The Temple of Heaven

Paris or Beijing?


After our busy day, Rachel and I set out in search of some Peking Duck for dinner. The hostel recommended a restaurant to us, but it had a 30 minute wait and wasn't cheap at all so we checked out a few more places close to the Dong'an night market (where they sell interesting things on sticks). We eventually settled on a place that would do us half a duck, but it turned out to be mostly fat with a bit of skin and a hint of meat so we were quite disappointed really.

On Day 2, we were in our hostel lobby at 6:15 to head out to the Great Wall of China. The bus took about 3 hours and was filled with a French school group, which Rachel was eager to leave as soon as we started walking. We walked the section between Jinshangling and Simatai, although we cheated and took the world's slowest cable car to miss out the first 2 towers.
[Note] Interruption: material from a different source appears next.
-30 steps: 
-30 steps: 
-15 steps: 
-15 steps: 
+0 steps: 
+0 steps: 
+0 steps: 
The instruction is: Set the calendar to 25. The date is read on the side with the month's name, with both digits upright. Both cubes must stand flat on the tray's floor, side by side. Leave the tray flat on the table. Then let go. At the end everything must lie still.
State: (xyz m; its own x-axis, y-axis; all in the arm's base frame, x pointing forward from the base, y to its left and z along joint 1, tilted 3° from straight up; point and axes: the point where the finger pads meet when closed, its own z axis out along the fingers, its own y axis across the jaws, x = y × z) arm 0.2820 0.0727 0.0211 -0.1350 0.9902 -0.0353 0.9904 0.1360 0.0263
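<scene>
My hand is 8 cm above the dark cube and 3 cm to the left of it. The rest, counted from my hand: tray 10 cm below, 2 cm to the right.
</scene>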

This section of the wall is steep and involves climbing up many many many steps and then carefully scrambling down the other side where the bricks on top of the wall are broken and loose. Although there were lots of tourists, it didn't feel overrun, and there was a nice feeling of cameraderie as we all struggled to deal with the rollercoaster like route. Rachel and I adopted an English guy called Tom who was also on our coach trip and was on Day 2 of his round the world trip.



The Great Wall of China!

Me and Tom debate which way to go

At the end of our section of wall ("Cross the chain link fence and then turn left at the second tower" as the guide said) we had to walk down a well paved path to the carpark... OR... take an entirely authentic Chinese zipwire across a reservoir followed by a little boat trip! The three of us stood and contemplated our options for at least five minutes. After our guide whizzed off on the zipwire, I decided to give it a go. We were carefully hooked on with some lower body harnesses and after we'd sat down and kicked off it was all rather relaxing really. It almost blew the fine loess dust out of our hair.
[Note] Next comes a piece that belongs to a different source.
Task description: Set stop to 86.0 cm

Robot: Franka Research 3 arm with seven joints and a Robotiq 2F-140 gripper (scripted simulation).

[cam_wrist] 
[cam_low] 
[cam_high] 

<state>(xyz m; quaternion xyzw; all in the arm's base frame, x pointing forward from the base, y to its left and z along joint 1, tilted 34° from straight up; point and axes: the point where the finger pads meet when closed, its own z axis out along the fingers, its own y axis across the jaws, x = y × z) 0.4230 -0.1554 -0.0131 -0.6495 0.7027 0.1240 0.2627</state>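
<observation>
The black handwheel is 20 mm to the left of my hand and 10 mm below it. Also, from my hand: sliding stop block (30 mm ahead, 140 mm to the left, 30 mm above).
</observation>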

Rachel and I wave goodbye!



On Day 3, Rachel and I had arranged to meet Tom at the Summer Palace - a highly landscaped park where the Emperors and Empresses used to laze around in summer. The guidebook makes it sound a bit like a park, and it's possible that there are park like areas, but the place is SO vast that we only managed to cover a small corner of it. We admired more red and yellow and blue buildings, saw an acrobatic show and girls dancing with long sleeves on the Great Stage (apparently the biggest of the 3 imperial stages in China), dressed up in some imperial outfits for photographs and had a ride on a pedalo! The Summer Palace contains a MASSIVE lake - so big we could barely see across it in the haze - and lots of Chinese people take pedalos and battery-powered boats out on it, so it felt like a 'real Beijing' experience even although it was clearly a frivolous tourist activity.
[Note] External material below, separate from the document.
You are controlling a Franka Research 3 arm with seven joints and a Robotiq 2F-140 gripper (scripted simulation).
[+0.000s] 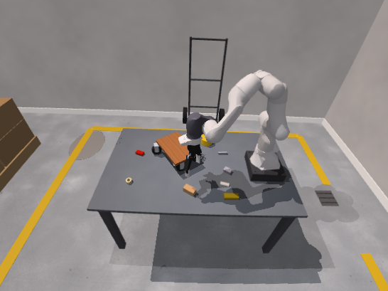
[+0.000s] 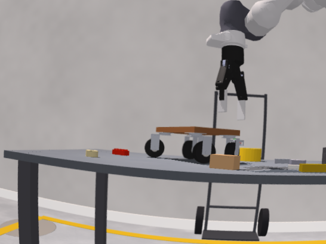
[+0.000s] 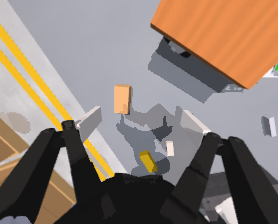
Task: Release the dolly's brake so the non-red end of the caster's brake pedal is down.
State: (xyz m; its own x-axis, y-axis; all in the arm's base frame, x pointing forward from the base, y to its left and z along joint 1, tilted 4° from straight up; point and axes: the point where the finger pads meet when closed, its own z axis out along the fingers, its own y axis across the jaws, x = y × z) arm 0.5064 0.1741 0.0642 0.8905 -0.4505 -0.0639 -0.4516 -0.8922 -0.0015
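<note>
My gripper is now 4 cm past the brake pedal, 27 cm to the left of it and 9 cm above it. The rest, counted from my hand: red brick: 43 cm ahead, 27 cm to the right, 15 cm below; tan block: 2 cm ahead, 7 cm to the left, 15 cm below; yellow spool: 11 cm behind, 45 cm to the right, 14 cm below.
</note>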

Rachel through the painted glass in one of many courtyards


Pedalos on the lake

Empress Jill, Emperor Tom and Empress Rachel


After all that, it was time to catch our (delayed) flight back to Hong Kong. I was sad not to get the chance to see more temples, wander the 'hutongs' (alleyways) or take a bicycle ride, but I'm glad a went for the short time I had.

Wednesday 2 April 2008

A brief interlude...

I haven't written in AGES, but I have an excuse... I took a quick trip to England in my Easter Holidays! I had to go home for a PGCE (teacher training) interview for next year, but as an added bonus I got to spend plenty of time with Chris and my family, and see a few people I haven't seen in months.

Family on my aunt's canal boat in Earith!


Also on Easter Sunday it snowed! Very un-hong-kong-like




So, not much to report from the last 1o days or so, but there should be lots of news soon as I'm off to visit Beijing this weekend! I've got that song about 9 million bicycles stuck in my head already!